Top-up fees are ushering in a new era in marketing. Chris Johnston reports

The latest sign of the new professional era of marketing emerging in universities came this month in The Times Higher 's jobs pages - days after top-up fees were finally enshrined in the statute books.

The talk among senior academic managers focuses on student customers, brands and market niches as they fight for survival in the increasingly competitive market for students.

Leeds University is recruiting its first marketing director - one of a new breed in the sector, equivalent in status to pro vice-chancellors and reporting directly to vice-chancellors.

"All UK universities will radically have to reshape the way that they engage with their student body - adopting a customer, not merely product, orientation and establishing themselves as a brand in a highly competitive and dynamic market," the advertisement says, underlining the cultural shift at English higher education institutions as they prepare for the introduction of variable undergraduate fees from 2006.

According to Leeds, the marketing director will be the "guardian of the brand" and lead student recruitment and fundraising as well as press and public relations activities. The successful candidate will report directly to Michael Arthur, the new vice-chancellor, who joins from Southampton University in September.

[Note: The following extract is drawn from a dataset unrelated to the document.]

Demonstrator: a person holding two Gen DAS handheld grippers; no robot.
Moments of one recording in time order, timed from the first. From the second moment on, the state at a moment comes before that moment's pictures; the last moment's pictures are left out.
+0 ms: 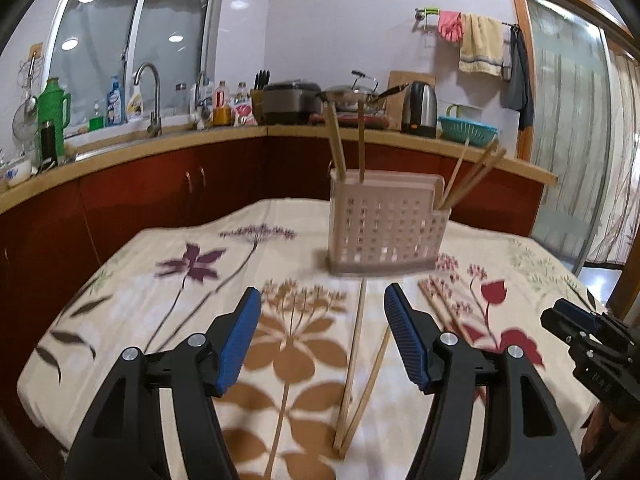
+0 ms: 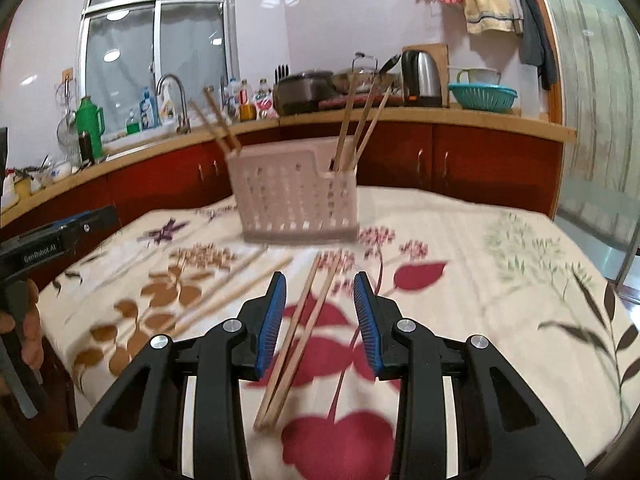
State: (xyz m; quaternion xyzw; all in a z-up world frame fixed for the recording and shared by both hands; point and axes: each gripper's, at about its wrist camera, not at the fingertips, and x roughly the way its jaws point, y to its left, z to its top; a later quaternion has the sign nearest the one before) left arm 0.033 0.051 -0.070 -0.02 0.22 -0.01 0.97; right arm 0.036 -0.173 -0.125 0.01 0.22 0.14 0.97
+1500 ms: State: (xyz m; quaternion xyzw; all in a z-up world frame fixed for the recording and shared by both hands) left arm 0.028 0.045 -0.136 -0.01 0.31 -0.02 0.95; right arm 0.039 -0.192 -0.187 0.00 0.32 0.09 0.94
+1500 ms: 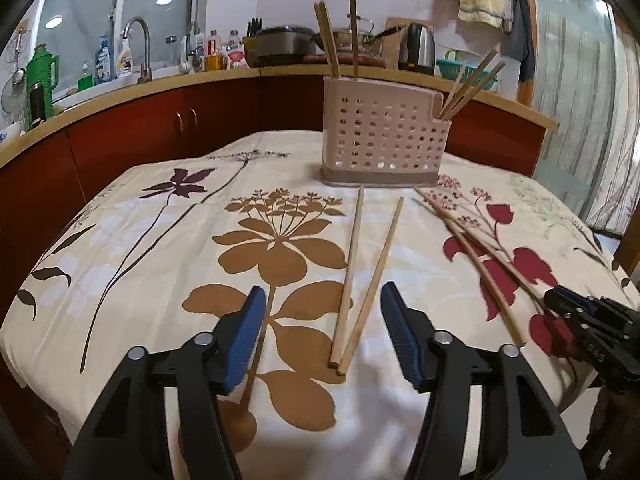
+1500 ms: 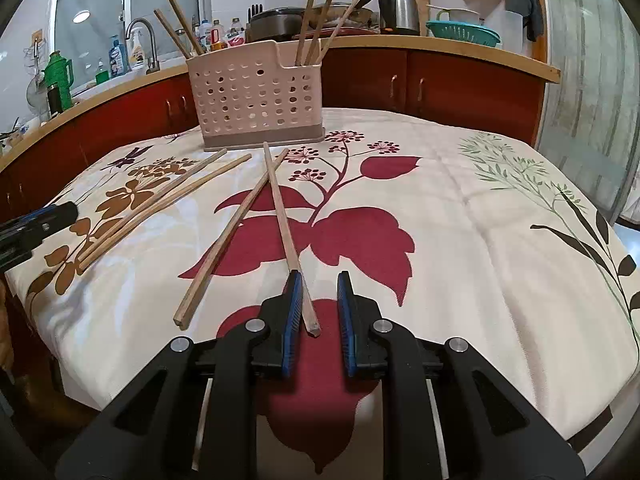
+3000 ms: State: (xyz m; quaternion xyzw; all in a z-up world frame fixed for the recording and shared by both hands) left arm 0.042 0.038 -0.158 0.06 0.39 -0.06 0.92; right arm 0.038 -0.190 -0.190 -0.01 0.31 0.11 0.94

Leeds could follow a number of universities and appoint a marketing person from industry. Michele Ibbs, who worked for Princes, the canned fish producer, became marketing director at Liverpool John Moores University last year.

She reports to the vice-chancellor, and her remit includes responsibility for the university's widening participation activities.

Ms Ibbs admitted that she was apprehensive before starting the job but found staff accepted that John Moores was a business that retained its core academic values. "It's a very delicate balance - at the end of the day it is not the marketing department that has to deliver on the promise," she said.

Other institutions that have recruited from outside the academic sector include Nottingham and Plymouth universities.

But not everyone in higher education believes those with experience of marketing in the "FMCG" - fast-moving consumer goods - sector are the right people to "sell" a university. One academic described it as "the reverse of putting a civil servant in charge of marketing McDonald's".

While many universities already have a marketing director or manager, none of them has the power to control fundamental issues such as course portfolio, entry grades and fees charged. Marketing experts believe this will have to change if universities want to maintain or increase their share of students and income.

Richard Taylor, Leicester University's marketing director, said it was vital that those coming from outside the sector understood the culture of academic freedom in universities.

In his view, the most difficult task was devising a unique selling point.

"Defining what makes it special is hard - it's easier for Oxbridge, and even somewhere such as Loughborough has sport, but it's not quite as simple for other universities," Mr Taylor said.

Differentiation is a problem also identified by Sharon Stephan, marketing director of Nebraska University in the US. A key element of her "reputation enhancement" role is promoting the university's academic offerings in innovative ways. Last year, the university launched a campaign that put billboard advertisements on the sides of dozens of interstate lorries.

In England, top-up fees will cause recruitment problems for some universities, but an even greater challenge awaits after 2011 as the number of 18-year-olds leaving school begins to fall.